— Если меня не будет на мессе — поползут слухи, будто я струсил, — отрезал Галеаццо.
Сев верхом на своего любимого коня, он возглавил шествие своего двора. Вход церкви был празднично украшен.
Народ, несмотря на холодное утро, уже собрался на площади, чтобы приветствовать своего синьора, жестокого, но всегда блистательного Сфорца. Герцог вступил в пределы храма первым, ведя под руку посла Феррары.
Навстречу им из глубины мрака выступили трое вооруженных воинов. Глаза их поблескивали в темноте. Движения были резки и порывисты. Они решительным шагом направились к герцогу. Один из них, Джованни Андреа Лампоньяно, приблизился и ударил Галеаццо в грудь острым кинжалом. О, сколько раз в своей жизни он пытался вообразить этот момент! И теперь, когда час пробил, кажется, даже не поверил в то, что непоправимое произошло. Он всматривался в лицо убийцы, но глаза уже затуманила смертная пелена. Кровь брызнула изо рта. Он едва выдавил из себя:
— Убит… — и рухнул как подкошенный.
Двое других заговорщиков в приступе ярости, прежде чем кто-нибудь успел их остановить, набросились на бездыханное тело герцога. Они изо всех сил пронзали кинжалом его шею, терзали грудь, резали руки, вскрывая вены.

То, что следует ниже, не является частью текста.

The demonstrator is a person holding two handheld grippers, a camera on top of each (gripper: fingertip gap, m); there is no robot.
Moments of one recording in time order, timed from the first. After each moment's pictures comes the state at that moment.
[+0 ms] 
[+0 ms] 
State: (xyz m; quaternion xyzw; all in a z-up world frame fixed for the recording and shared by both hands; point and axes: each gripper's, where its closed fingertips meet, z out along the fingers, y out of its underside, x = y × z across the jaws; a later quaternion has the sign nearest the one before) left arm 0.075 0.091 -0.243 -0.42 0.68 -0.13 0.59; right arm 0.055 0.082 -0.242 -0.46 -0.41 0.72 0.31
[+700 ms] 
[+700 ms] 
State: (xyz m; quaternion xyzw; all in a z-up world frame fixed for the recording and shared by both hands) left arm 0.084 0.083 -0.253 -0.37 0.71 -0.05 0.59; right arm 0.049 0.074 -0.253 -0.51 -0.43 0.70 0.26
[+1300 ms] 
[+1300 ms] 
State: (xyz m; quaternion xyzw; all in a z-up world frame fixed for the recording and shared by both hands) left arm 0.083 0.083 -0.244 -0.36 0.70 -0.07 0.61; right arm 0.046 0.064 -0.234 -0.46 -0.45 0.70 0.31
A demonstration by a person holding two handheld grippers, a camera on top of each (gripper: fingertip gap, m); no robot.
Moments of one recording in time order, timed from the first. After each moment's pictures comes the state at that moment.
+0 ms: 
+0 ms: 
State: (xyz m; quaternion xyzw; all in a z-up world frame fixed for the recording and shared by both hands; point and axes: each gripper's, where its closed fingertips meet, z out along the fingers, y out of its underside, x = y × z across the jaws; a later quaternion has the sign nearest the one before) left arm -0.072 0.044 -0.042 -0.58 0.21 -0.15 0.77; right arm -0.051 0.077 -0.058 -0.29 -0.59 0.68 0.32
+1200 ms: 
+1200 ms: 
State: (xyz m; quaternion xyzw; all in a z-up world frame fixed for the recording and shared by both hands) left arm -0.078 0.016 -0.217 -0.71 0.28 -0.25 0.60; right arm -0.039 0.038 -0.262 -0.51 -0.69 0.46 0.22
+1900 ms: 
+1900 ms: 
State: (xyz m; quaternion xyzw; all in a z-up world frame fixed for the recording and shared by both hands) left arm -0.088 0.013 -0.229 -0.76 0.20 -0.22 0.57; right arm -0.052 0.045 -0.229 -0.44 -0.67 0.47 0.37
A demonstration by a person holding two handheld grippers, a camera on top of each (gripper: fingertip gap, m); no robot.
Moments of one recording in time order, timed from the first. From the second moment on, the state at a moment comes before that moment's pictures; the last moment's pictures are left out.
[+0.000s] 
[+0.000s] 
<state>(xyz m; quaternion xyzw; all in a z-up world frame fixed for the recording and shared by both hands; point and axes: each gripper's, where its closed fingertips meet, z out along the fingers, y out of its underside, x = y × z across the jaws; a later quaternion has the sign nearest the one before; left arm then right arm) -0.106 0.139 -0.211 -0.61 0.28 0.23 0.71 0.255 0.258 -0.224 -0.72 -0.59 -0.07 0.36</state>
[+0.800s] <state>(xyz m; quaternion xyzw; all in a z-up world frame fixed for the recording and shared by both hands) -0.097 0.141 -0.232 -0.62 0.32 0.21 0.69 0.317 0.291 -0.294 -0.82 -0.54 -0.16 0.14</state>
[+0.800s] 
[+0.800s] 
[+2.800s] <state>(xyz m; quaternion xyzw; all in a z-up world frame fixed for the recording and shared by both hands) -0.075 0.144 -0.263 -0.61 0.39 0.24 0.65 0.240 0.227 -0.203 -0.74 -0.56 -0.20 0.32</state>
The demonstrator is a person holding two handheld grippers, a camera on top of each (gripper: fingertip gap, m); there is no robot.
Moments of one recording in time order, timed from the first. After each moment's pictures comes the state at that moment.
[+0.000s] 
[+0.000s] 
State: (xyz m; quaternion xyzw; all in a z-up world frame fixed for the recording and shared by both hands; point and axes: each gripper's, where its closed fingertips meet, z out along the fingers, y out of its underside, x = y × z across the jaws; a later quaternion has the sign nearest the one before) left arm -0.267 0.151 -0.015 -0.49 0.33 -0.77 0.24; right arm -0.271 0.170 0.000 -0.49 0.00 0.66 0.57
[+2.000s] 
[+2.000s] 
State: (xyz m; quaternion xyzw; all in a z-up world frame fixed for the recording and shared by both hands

Все случилось молниеносно. Вооруженная гвардия герцога не успела среагировать. Мгновение спустя заговорщики — Карло Висконти и Джероламо Ольджати — с воплями бросились в толпу, оцепеневшую от ужаса, прокладывая себе путь на свободу. Им удалось скрыться.
Лампоньяно попытался было отогнать от себя окруживших его женщин. Он размахивал окровавленным кинжалом, разбрызгивая вокруг себя кровь. Но кто-то исхитрился повалить его наземь. Солдаты тут же набросились на него, и под ударами мечей грудь его стала огромной зияющей раной. Расправа свершилась.
Церковь обезлюдела, и «несчастный герцог остался один», мертвый. Позже тело было доставлено в замок, где было устроено прощание народа с герцогом. Смерть разгладила жестокую складку в уголках его рта. Тиран перестал гримасничать. На лице странным образом не было печати страдания: оно предстало спокойным и умиротворенным. Глядя на него, никто бы и представить себе не смог, скольких дипломатических провалов и бесполезных сражений стоило Милану безрассудство этого человека.
И теперь народный гнев обрушился против убийц. Труп Лампоньяно протащили через весь город. Толпа бесчинствовала, пинала мертвеца. Каждый почел бы за честь всадить в бездыханное тело кинжал. Наконец бренные останки были отданы на съедение свиньям. Отсеченную правую руку пригвоздили к колонне в качестве трагического предостережения гражданам Милана. Отец Карло Висконти, видя его отчаяние и неспособность сопротивляться, без промедления выдал сына стражникам, которые лишили его жизни. Мать Джероламо Ольджати, напротив, пыталась устроить сыну побег.
Но злополучного беглеца, переодетого в рясу священника, выследили и бросили в тюрьму. В перерывах между пытками он написал трогательное прощальное письмо, объясняя, как сложился заговор, в котором ему посчастливилось принять участие. Бона распорядилась четвертовать упрямца. Единственная милость, которую она соизволила оказать преступнику, — исповедаться, перед тем как взойти на эшафот.
Побудительной причиной, запустившей в действие механизм заговора, нельзя назвать что-то одно. Так, Лампоньяно поклялся отомстить тирану. Дело в том, что этот достойный дворянин в течение долгого времени был вынужден прозябать в приходе Сан-Микеле Кьюза. Ему было отказано в дровах, круглый год он мучился от недоедания. Он обращался к Галеаццо за помощью, но в ответ наткнулся на презрительное высокомерие. Лампоньяно не вынес унижения и поклялся смыть позор кровью. Карло Висконти стал на защиту своей попранной чести. Герцог сделал его младшую сестру одной из своих наложниц, а натешившись, бросил на произвол судьбы. Ольджати действовал по политическим причинам. Он — убежденный тираноборец. При дворе Ольджати был весьма заметной фигурой: поэт и философ-гуманист, ученик Колы Монтано, прославленного ученого, сеявшего в народе ненависть к тирании и взращивавшего любовь к гражданским свободам. В Милане мало кто сомневался, что заговорщики действовали, подражая древним римлянам. Они пожелали стать освободителями отечества от тирании. Они повели себя как воспреемники Брута и Кассия. Однако, несмотря на это оправдание, народ Милана в трагические часы и дни 1476 года продемонстрировал верность герцогскому роду Сфорца.